Hallo Thomas, hallo Harald,

ich hatte damals die Version von Thomas verwendet, das war schon eine sehr große Arbeitshilfe. An der deluxe-Variante von Harald war ich an ..



PN/DP schrieb:


> ..Den Button [Erweitert] klicken...



.. gescheitert. Diesen Button gibt es unter Windows7 64bit anscheinend nicht mehr. Heute habe ich noch einmal versucht, diese Einstellungen irgendwo Windows-Nirwana zu finden, leider erfolglos. Daraufhin habe ich die Reg-Datei von Harald ausgeführt und musste nur noch den Pfad in "C:\PROGRAM FILES (X86)\COMMON FILES.." ändern. Funktioniert einwandfrei! Besten Dank!


Gruß, Onkel


----------



## PN/DP (19 Juni 2015)

Thomas_v2.1 schrieb:


> Wie der Aufruf auszusehen hat kann man mit dem Process Explorer aus der Sysinternals Suite herausfinden.
> Dazu aus WinCCflexible die Simulation starten, und dann im Process Explorer die Properties des Programms HmiSRT.exe aufrufen. Dort findet man die Parameter mit denen das Programm gestartet wurde.
> 
> Das ist dann sowas wie:
> "C:\PROGRAM FILES (X86)\COMMON FILES\Siemens\WINCC FLEXIBLE SIMULATOR\HmiSRT.exe" /f "Dateipfad zur Simulation .srt" /Restart


Apropos: Könnte mal jemand nachschauen, wie die WinCC flexible Runtime HmiRTm.exe zur Simulation eines OP177B mit Anzeige/Simulation der Funktionstasten gestartet wird?

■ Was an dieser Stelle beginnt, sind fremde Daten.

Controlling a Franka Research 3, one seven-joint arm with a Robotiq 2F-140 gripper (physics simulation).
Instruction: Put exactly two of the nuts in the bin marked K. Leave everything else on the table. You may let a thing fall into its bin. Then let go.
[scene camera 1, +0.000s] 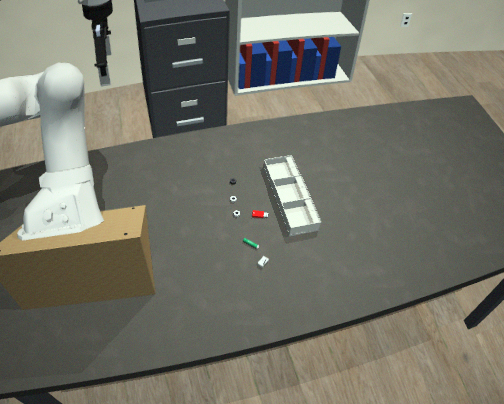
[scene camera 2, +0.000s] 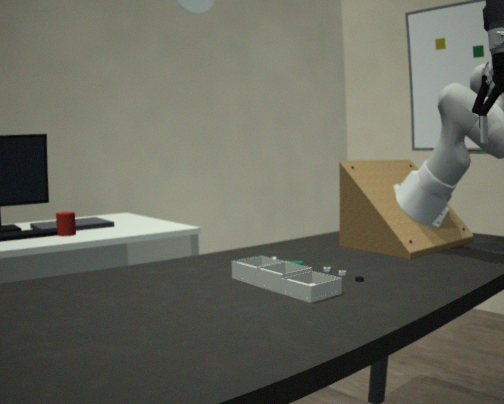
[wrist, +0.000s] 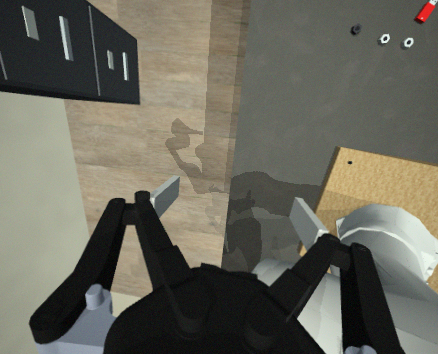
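You've got the gripper (wrist: 234, 196) showing here, and there's a white three-compartment tray (scene camera 2: 297, 281) as well. Scene camera 1 shows that tray too (scene camera 1: 298, 212), but in the wrist view the tray is out of frame.
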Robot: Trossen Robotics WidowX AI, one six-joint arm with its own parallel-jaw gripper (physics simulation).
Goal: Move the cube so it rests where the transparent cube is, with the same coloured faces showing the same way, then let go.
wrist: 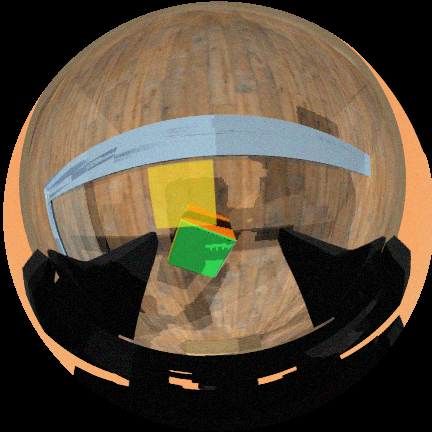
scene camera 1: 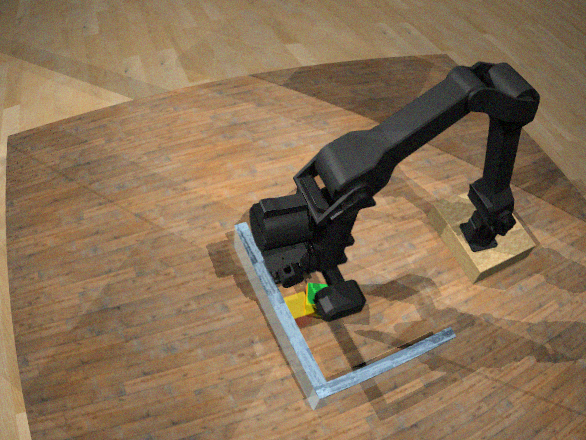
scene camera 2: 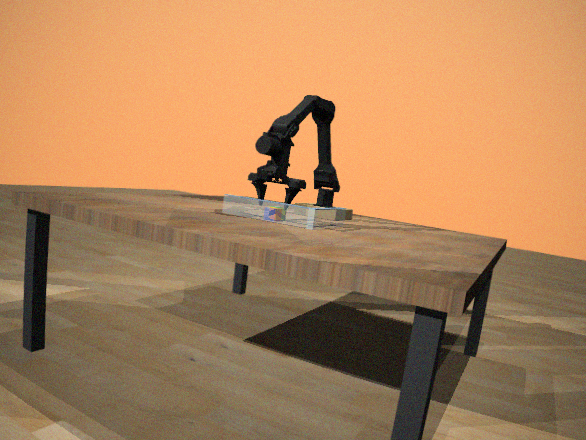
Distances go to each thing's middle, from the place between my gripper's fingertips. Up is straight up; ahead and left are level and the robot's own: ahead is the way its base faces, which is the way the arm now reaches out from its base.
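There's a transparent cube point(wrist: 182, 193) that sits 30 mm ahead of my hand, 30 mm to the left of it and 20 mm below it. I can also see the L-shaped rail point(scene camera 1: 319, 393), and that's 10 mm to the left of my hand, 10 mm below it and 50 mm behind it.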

WinCC flexible 2008 SPx ein Projekt öffnen mit
- Bediengerätetyp: OP177B 6" color PN/DP
- Runtime starten (Projekt > Generator > Runtime starten)

Harald


----------



## Thomas_v2.1 (20 Juni 2015)

PN/DP schrieb:


> Apropos: Könnte mal jemand nachschauen, wie die WinCC flexible Runtime HmiRTm.exe zur Simulation eines OP177B mit Anzeige/Simulation der Funktionstasten gestartet wird?
> 
> WinCC flexible 2008 SPx ein Projekt öffnen mit
> - Bediengerätetyp: OP177B 6" color PN/DP
> - Runtime starten (Projekt > Generator > Runtime starten)



Mit flex 2008 SP1 unter Win32:
"C:\Program Files\Siemens\SIMATIC WinCC flexible\WinCC flexible 2008 Runtime\HmiRTm.exe" "Dateipfad zur Simulation .fwx" /ShowLayout /Restart


----------



## PN/DP (20 Juni 2015)

Dankeschön. Funktioniert 

Harald


----------



## PN/DP (25 Februar 2020)

Wenn man WinCC flexible und ein oder mehrere TIA Versionen gemeinsam im selben Windows installiert hat, dann ist es nicht mehr praktikabel, direkt die .srt-Dateiendung mit einer der mehreren HmiSRT.exe zu verknüpfen.
Zum direkten Start der Simulation eines in TIA projektierten Basic Panels lege ich mir nun Verknüpfungen auf dem Desktop oder in Dateiordnern oder in Menüordnern an und gebe in der Verknüpfung als Ziel die komplette Kommandozeile an. Die Kommandozeilen-Parameter der WinCC flexible Version scheinen auch mit den TIA-Versionen zu funktionieren.

Man kann die generierten Runtime-Dateien in einen anderen/eigenen Ordner außerhalb des TIA-Projektes kopieren. Anscheinend reichen die 3 Dateien pdata.srt pdata.rld pdata.pwx


Für TIA V13 z.B.
"C:\Program Files (x86)\Siemens\Automation\Portal V13\SmartSimulator\HmiSRT.exe" /f "D:\MyPanels\Project1\pdata.srt" /Restart


Für TIA V15.1 z.B.
"C:\Program Files\Siemens\Automation\Portal V15_1\Win32\SmartSimulator\HmiSrtLoader.exe" /f "D:\MyPanels\Project2\pdata.srt" /Restart

Anderes Symbol z.B.
%ProgramFiles%\Siemens\Automation\Portal V15_1\Win32\SmartSimulator\15.1.0.0\HMISRT.exe

Harald


----------



## PN/DP (12 Februar 2021)

Zur Basic Panel Simulation mit dem RT Simulator der WinCC Runtime (z.B. Advanced V15.1) braucht man nur diese 3 Dateien:
pdata.srt - die generierte Runtime
pdata.pwx - Benutzer und deren Passwörter (verschlüsselt)
pdata.rld - das Aussehen des Panels mit den F-Tasten

Beim Start des RT Simulators werden ggf. weitere Dateien und Ordner angelegt. Z.B.
HmiSRT.ini - merkt sich letzte Position und Größe des Windows Fensters

Harald


----------